Le régulateur européen des télécoms (ORECE) a rendu le 30 septembre dernier la version finale de ses lignes directrices sur l’application du règlement européen concernant la neutralité du net. Lors de la consultation faite en amont, j’avais proposé un certain nombre de modifications. Toutes n’ont pas été suivies, mais le texte qui ressort est un bon départ.
Il est certes très regrettable que le régulateur ait choisi de réduire la portée du règlement européen. Ainsi, les accès internet fournis dans les résidences étudiantes ne sont pas couverts par les lignes directrices et n’auront pas à être neutres.
De plus, les opérateurs d’accès à internet n’ont toujours pas obligation de migrer vers la nouvelle solution d’adressage sur internet (IPv6). Cette question est cruciale puisque sans IPv6, les internautes européens ne seront bientôt plus en mesure de pouvoir héberger leurs données chez eux. Or, avec le déploiement de l’internet des objets, ces données – éminemment personnelles – devront être stockées sur des services tiers, à défaut de pouvoir l’être chez l’utilisateur directement. D’une part la neutralité du net implique que chacun puisse être émetteur de contenu, d’autre part ce manque dans les lignes directrice créera à terme des problèmes de vie privée.
En revanche, je me félicite que l’ORECE ait précisé le contour du zero-rating. La pratique du zero-rating consiste pour un opérateur de téléphonie mobile à favoriser un service en ligne en ne décomptant pas le trafic vers ledit service du forfait de l’utilisateur. Cela revient donc à favoriser commercialement une entreprise au détriment de ses concurrents. En juillet, j’avais appelé le régulateur à bannir cette pratique au nom d’une concurrence numérique juste et non faussée. Il est certes dommage que le régulateur n’ait pas voulu formellement interdire la pratique du zero-rating, mais celle-ci sera toutefois très fortement encadrée et les abus devraient être évités. L’ORECE a donné plus d’exemples de pratiques de zero-rating interdites ; le poids économique de l’opérateur mobile devra être pris en compte, ainsi que l’état du marché dans lequel il évolue. Toutefois, le régulateur des télécoms a préféré une appréciation au cas par cas qui créera inévitablement une zone grise juridique, alors qu’il aurait été plus simple, sans contrevenir au règlement européen, d’interdire purement et simplement la pratique du zero-rating.

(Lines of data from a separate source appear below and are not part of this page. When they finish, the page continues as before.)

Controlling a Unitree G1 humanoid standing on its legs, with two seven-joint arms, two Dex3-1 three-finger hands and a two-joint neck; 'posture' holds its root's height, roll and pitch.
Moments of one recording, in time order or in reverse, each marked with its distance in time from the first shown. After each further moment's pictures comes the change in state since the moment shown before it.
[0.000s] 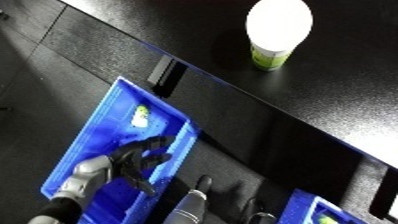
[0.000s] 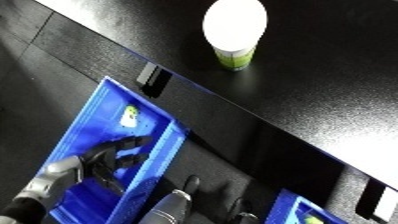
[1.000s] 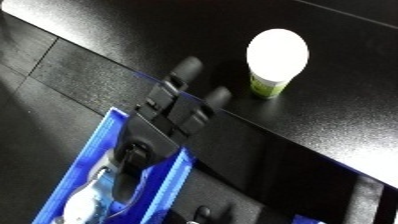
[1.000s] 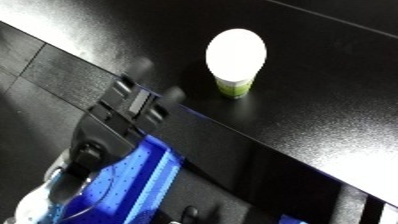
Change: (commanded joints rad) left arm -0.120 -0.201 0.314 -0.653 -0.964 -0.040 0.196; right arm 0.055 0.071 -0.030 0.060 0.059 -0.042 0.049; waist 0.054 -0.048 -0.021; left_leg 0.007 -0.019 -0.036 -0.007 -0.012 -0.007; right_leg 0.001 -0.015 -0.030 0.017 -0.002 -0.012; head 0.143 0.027
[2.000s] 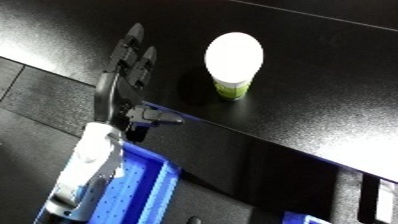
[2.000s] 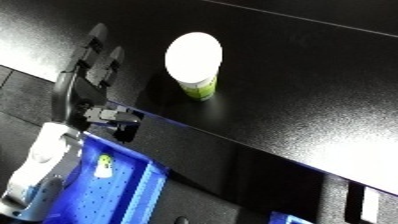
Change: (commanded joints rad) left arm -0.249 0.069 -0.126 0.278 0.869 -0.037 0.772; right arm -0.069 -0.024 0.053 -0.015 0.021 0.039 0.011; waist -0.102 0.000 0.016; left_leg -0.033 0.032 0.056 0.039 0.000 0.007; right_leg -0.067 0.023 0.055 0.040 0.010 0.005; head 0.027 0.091
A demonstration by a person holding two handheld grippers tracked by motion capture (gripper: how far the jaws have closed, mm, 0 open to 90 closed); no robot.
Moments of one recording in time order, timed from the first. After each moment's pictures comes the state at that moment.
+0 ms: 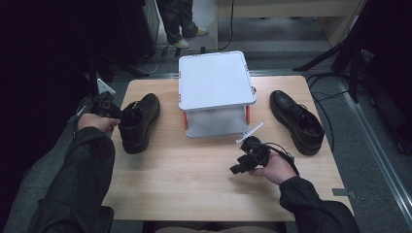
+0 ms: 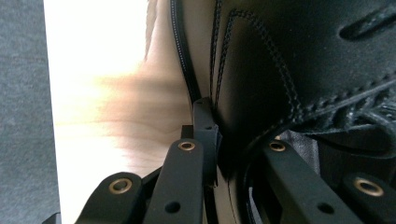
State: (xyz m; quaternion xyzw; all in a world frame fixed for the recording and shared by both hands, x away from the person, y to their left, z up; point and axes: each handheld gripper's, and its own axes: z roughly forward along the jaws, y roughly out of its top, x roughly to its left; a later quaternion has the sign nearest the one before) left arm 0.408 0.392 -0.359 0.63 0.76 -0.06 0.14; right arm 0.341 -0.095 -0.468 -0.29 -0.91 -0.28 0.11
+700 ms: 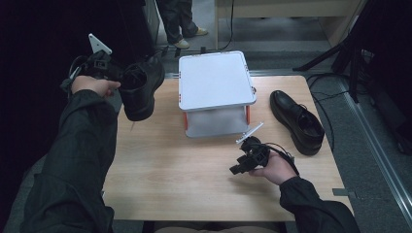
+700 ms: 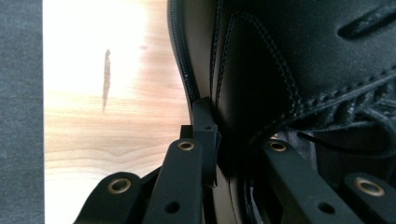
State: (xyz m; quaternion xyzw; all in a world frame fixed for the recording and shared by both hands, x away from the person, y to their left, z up) left arm 0.439 0.348 -0.241 0.63 0.75 -0.03 0.19; right arm 0.340 -0.094 -0.467 -0.29 -0.91 -0.29 0.11
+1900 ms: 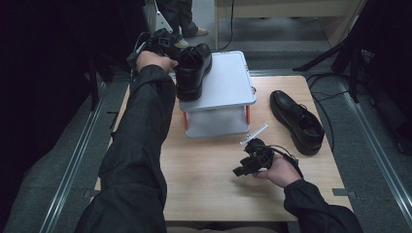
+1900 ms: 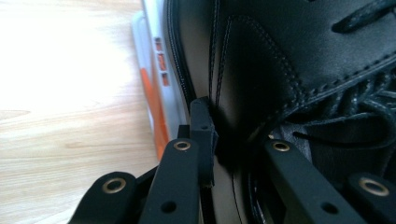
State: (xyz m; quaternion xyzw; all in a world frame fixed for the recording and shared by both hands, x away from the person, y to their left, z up) left arm 0.519 0.205 -0.246 0.68 0.71 -0.02 0.19; right arm 0.335 -0.106 -0.468 -0.29 -0.90 -0.29 0.12
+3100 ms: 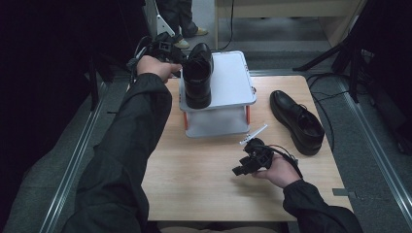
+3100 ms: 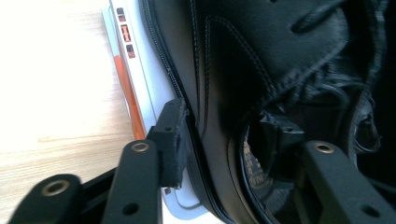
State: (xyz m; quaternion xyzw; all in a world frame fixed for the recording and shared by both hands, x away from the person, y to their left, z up) left arm 0.493 0.203 -0.239 0.69 0.68 -0.04 0.22; right arm 0.335 -0.104 -0.467 -0.29 -0.90 -0.29 0.11
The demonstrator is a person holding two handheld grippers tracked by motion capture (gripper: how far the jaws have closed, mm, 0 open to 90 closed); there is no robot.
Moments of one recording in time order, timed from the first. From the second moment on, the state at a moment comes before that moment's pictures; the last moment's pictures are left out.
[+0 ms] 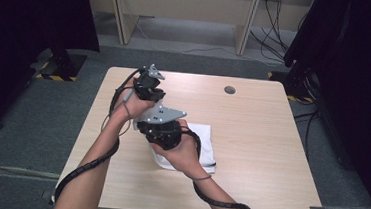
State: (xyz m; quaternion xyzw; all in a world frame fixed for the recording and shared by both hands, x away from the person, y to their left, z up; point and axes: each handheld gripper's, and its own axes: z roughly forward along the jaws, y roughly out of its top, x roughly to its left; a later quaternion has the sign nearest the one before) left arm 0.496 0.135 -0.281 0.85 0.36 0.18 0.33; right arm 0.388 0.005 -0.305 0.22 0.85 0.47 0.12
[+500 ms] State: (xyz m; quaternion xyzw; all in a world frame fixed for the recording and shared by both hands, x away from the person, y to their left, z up) left arm 0.498 0.122 -0.281 0.85 0.36 0.18 0.34; right arm 0.388 -0.014 -0.304 0.23 0.84 0.47 0.12
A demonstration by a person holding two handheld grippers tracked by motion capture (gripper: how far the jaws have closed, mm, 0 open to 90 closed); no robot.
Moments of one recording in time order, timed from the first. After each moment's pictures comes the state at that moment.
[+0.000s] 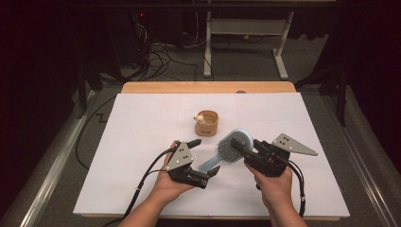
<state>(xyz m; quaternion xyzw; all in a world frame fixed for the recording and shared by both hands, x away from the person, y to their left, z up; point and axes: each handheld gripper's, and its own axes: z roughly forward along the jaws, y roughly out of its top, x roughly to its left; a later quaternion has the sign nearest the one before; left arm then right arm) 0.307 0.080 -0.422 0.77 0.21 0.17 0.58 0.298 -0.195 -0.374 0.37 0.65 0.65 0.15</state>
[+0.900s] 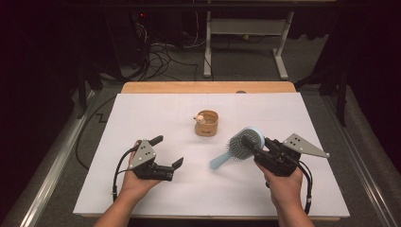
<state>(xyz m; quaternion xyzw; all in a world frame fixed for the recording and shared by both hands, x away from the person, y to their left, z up) 0.310 0.174 -0.434 0.76 0.29 0.23 0.54 0.298 -0.218 -0.373 0.37 0.65 0.63 0.20</state>
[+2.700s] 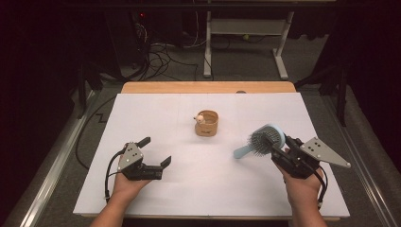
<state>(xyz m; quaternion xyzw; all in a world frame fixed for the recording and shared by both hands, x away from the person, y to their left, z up) 0.311 0.199 -0.450 0.74 0.32 0.25 0.55 0.288 -0.253 -0.369 0.36 0.64 0.60 0.31</state>
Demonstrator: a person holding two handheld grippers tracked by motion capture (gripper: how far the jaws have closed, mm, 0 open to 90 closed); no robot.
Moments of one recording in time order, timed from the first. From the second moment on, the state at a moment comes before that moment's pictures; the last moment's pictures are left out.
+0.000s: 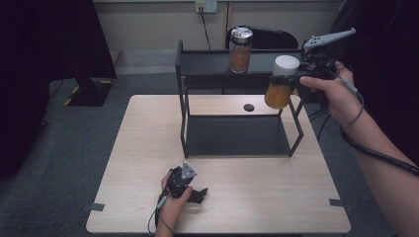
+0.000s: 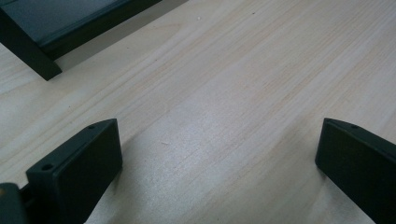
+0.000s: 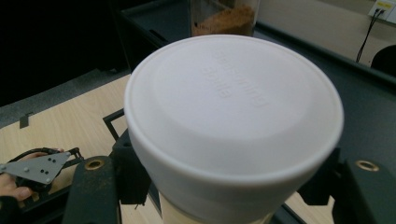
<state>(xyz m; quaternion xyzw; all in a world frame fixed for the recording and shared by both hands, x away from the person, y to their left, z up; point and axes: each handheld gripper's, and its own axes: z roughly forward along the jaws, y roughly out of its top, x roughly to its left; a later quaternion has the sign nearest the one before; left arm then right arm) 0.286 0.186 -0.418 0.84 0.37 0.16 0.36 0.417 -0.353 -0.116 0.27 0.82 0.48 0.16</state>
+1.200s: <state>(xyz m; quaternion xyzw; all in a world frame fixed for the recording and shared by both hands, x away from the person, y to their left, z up) 0.285 0.185 -0.418 0.84 0.37 0.16 0.36 0.446 -0.327 -0.056 0.32 0.77 0.50 0.23</state>
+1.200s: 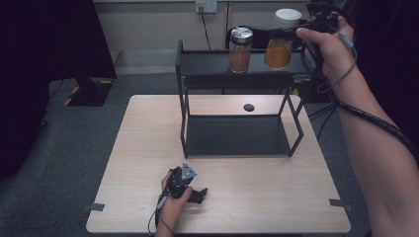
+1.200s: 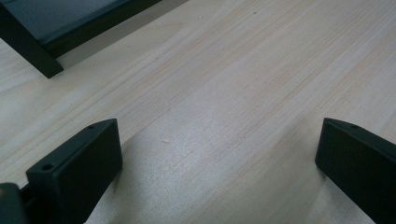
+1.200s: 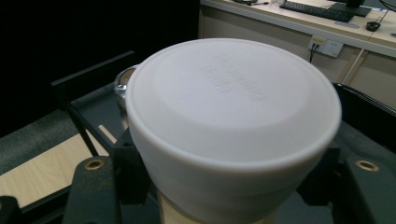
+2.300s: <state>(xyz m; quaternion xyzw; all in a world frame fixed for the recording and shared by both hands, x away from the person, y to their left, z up) 0.282 0.184 -0.418 0.84 0.37 0.16 0.36 0.470 -0.313 -0.075 0.35 0.78 0.48 0.23</state>
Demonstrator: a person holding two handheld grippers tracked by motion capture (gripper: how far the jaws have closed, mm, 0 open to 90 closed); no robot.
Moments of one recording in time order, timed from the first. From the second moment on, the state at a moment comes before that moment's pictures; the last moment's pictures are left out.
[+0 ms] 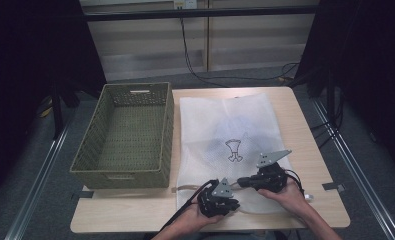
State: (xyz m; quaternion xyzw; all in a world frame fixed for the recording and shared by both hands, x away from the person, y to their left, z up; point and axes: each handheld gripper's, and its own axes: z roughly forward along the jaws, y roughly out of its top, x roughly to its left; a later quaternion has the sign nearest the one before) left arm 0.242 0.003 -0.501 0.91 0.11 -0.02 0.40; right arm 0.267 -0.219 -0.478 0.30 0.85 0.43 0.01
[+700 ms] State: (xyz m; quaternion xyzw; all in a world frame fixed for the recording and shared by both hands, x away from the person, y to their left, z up) left arm 0.240 0.003 -0.503 0.91 0.10 -0.02 0.41; right arm 0.278 -0.211 -0.500 0.33 0.86 0.38 0.03
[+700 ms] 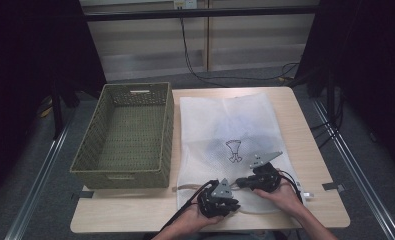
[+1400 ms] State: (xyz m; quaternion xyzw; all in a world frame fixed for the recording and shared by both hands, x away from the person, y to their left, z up) left arm 0.241 0.006 -0.484 0.89 0.16 -0.05 0.43; right arm 0.268 -0.221 -0.482 0.34 0.83 0.44 0.02
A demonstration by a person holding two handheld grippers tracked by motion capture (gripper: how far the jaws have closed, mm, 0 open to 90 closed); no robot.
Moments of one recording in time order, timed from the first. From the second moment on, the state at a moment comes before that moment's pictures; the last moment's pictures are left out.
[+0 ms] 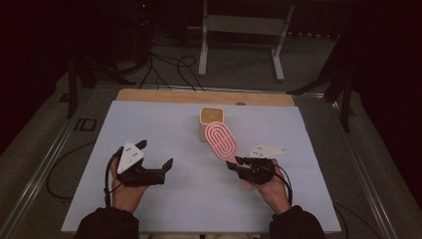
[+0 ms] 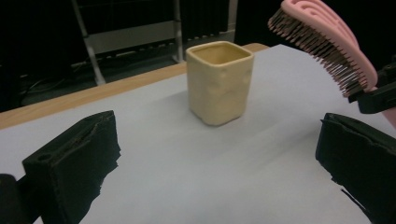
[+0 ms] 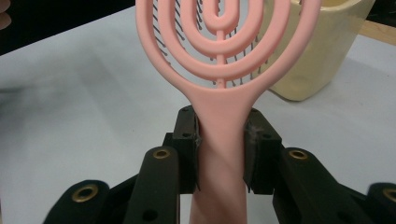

Je rejoins ma collègue députée européenne Julia Reda : ce texte est une victoire et le fait que la société civile se soit massivement intéressée à la question (il y a eu près de 500 000 réponse à la consultation) montre l’importance de la question. L’ORECE n’a pas cédé face aux chantages de certains opérateurs, mais il reste à voir comment seront sanctionnés les abus et avec quels effets sur la neutralité du net.